Cut a long story short the case was dropped by the 'co-worker' shortly after I was granted 'kafala' (bail) due to my passport being given to the police station of which I was being held.

Ive been informed by the person that I need to go with him to the police station to retrieve my passport back, my question is, is the any other way for me to get my passport back? or how long they will hold it for?

Thanks, any help would be much appreciated!


----------



## The Rascal (Aug 6, 2014)

Go to the Police Station on your own and ask them there, it may be that he has to sign something to say the case has been dropped - did he drop it or did the Police/Public Prosecutor - if it was the former it doesn't _necessarily _mean that the State has dropped the case.

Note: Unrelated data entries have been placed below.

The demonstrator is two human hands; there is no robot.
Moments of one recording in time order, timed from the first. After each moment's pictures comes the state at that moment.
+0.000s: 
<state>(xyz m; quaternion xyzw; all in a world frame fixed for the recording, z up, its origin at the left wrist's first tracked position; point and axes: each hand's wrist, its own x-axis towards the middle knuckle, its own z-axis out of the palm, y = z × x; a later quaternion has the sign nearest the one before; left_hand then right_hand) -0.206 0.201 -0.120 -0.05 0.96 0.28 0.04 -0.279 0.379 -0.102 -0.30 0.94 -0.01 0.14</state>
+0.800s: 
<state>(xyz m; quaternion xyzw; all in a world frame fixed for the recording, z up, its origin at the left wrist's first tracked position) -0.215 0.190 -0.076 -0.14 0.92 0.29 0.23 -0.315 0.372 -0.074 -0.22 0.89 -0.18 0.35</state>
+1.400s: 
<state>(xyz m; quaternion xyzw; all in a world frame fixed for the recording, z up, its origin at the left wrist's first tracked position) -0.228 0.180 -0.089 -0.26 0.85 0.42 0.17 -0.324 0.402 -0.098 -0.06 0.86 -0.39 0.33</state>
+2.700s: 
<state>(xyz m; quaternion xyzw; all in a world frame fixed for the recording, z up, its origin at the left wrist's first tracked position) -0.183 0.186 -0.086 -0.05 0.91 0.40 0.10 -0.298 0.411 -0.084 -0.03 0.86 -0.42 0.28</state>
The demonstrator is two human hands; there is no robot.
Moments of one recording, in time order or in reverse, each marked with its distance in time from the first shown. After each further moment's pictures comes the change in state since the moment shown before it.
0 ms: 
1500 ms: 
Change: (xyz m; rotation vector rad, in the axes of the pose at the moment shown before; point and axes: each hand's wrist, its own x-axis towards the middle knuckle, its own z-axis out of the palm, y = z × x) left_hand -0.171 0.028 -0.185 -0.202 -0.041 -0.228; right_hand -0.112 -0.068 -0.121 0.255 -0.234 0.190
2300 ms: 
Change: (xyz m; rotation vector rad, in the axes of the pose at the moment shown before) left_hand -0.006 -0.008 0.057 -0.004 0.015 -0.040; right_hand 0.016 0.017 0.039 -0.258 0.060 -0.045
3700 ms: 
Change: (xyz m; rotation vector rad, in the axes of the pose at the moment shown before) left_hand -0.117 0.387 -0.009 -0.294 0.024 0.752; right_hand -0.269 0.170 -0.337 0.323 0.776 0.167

You can check the case on line with the case number and Police Station, it's in Arabic but copy and paste it into Google Translate.


----------



## lemon pessimist (Jan 10, 2016)

Sound mate, the prosecutor said that as we were working together and it happened outside of work hours it was more like a family feud! He very simply said try and make up with him and then gave me bail. Literally days after,at work I had a meeting with managers and the co-worker dropped the case.

Just anxious to know the whereabouts of my passport and the ways of which to get it back!

Thanks very much for your help though mate


----------



## The Rascal (Aug 6, 2014)

Passport will be where you handed it in. To get it back you need a letter from PP to say there is no case and your PP is free to pick up - take it to the Police Station where the case was originally filed and pick it up.

It'll cost you around 150 for the paperwork.


----------



## lemon pessimist (Jan 10, 2016)

How and where do I contact public prosecutor?

Thanks


----------



## The Rascal (Aug 6, 2014)

They're on the creek, Bur Dubai side of it, right next to floating bridge, get there at 7am (seriously) you'll be in and out in no time, take the receipt for your passport and anything else you were given.

When you go in, take a ticket, at that time you should be in and out in 20 minutes max.


----------



## lemon pessimist (Jan 10, 2016)

So ill turn up to the PP, documents in hand then simply grab the letter then go straight to the station yeah?

Thanks


----------



## The Rascal (Aug 6, 2014)

lemon pessimist said:


> So ill turn up to the PP, documents in hand then simply grab the letter then go straight to the station yeah?
> 
> Thanks


Yes. Easy, like most things here, when you know the process.


----------